IMG_8483(写真は、クリエーター目線から札幌の発信方法のヒントを訴えた菱川勢一氏)
 続いて、映像作家・写真家・撮影監督・アーティスト・武蔵野美術大教授の菱川勢一氏が『気鋭の映像作家が語る札幌の魅力発信方法』をテーマに基調講演。
 菱川氏は、徳島県の依頼を受けて県庁のホームページにユーチューブで「VS東京」のキャンペーン動画を作って流したことを紹介、「東京との比較で徳島の良さを訴えたものだが、刺激的なタイトルが受けて地元や東京のマスコミに取り上げられた。広告効果は約10億円とも言われた。また、三重県では若者の地元流出を止めるリクルート動画を作り、こちらもカルチャー系や情報系メディアで取り上げられて話題になった」と語った。

  
 また、「大手の広告クライアントなどは、『視聴率やページビューを無視してほしい』と言ってきている。かつては視聴率やページビューが多ければそれだけCMやweb広告をよく見ていると言うことだったが、今は数字では読めない時代に入ってきた。広告効果や訴求する力を、数字で測ったりしなくなってきた。つまり繋がりや情熱が波を起こす時代に入ったということだ」とクリエーターの目線から発信方法の変化を指摘した。
 
 プログラム最後のパネルディスカッションは、コーディネーターを同志社大特別客員教授・文化庁文化芸術創造都市振興室長の佐々木雅幸氏が務め、パネリストには札幌市副市長の町田隆敏氏、札幌商工会議所観光部会長・さっぽろテレビ塔社長の高山裕史氏、札幌大客員教授の中田美知子氏、それに基調講演をした平、菱川両氏の5人が参加して行われた。

 町田氏は、「メディアアーツ都市としてコンテンツ×ITの強みを生かし、『札幌は面白そうだ』という発信をしていきたい。その一つが10月10日から16日まで開催されるノーマップス。イノベーティブでクリエイティブなマチを目指すきっかけにしたい」と述べた。

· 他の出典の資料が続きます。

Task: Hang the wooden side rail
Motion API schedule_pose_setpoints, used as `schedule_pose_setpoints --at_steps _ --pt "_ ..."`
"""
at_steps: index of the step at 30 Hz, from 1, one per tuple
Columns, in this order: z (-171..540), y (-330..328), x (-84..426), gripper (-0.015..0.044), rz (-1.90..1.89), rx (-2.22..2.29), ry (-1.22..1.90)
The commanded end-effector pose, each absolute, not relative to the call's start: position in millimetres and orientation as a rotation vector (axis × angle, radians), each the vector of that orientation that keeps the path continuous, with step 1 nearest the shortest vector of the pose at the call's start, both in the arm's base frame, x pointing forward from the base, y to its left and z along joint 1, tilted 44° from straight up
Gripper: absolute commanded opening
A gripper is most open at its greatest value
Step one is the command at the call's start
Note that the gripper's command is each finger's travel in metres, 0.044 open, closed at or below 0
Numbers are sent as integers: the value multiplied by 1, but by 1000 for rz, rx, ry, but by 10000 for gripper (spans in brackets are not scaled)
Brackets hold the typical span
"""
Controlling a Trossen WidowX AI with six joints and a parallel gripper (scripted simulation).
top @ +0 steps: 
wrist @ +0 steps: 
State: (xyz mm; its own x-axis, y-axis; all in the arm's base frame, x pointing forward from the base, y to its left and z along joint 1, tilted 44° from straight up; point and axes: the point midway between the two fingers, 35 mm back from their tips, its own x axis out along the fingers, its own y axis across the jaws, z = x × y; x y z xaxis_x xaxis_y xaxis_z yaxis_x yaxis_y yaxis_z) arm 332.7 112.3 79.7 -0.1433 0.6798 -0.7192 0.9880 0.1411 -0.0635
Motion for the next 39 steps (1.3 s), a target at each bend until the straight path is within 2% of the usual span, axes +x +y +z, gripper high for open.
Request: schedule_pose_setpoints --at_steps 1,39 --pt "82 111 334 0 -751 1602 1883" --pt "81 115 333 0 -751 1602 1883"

 高山氏は、「4年前からテレビ塔の営業終了後、30分間、1日1組だけ貸し切りできるようにしている。宣伝は一切していないが、口コミで広がり、今では年間180組の利用がある。本州のカップルはここでプロポーズするためだけに来てくれる。口コミの効果は大きく大事だ」と語った。
 
 中田氏は、「札幌にはフレンチ、イタリアン、ビストロの魅力的な店が増えており、それがまた全国や道内各地から有名シェフが集まって店を出すことに繋がっている。今後は、人を呼び寄せる力としてITをどう活用していくかを研究していくことが大切。また大倉山ジャンプ競技場は世界に類のない都会のジャンプ競技場で重要な観光資源。他に類のないコンテンツを持っている自覚が市民には必要では」と訴えた。

 平氏は、「雪を見たことのない人はどれだけいることか。気候の魅力は観光の大きな要素。雪を絶対活用した方が良い」とアドバイスしていた。

 菱川氏は、「芸術祭や映画祭で知名度の高い人を連れて来てもあまり意味がない。地元の若手クリエーターを育成し、芽が出てきても東京を目指さない流れを地元で如何に作るかが大切」と話した。

 コーディネーターを務めた佐々木氏は、「マスマーケットから如何にニッチマーケット、パーソナルマーケットに訴求するかが次の100年の戦略には重要な要素だ。札幌はそういう方向に切り替えていくのが良いのではないか」と締めくくった。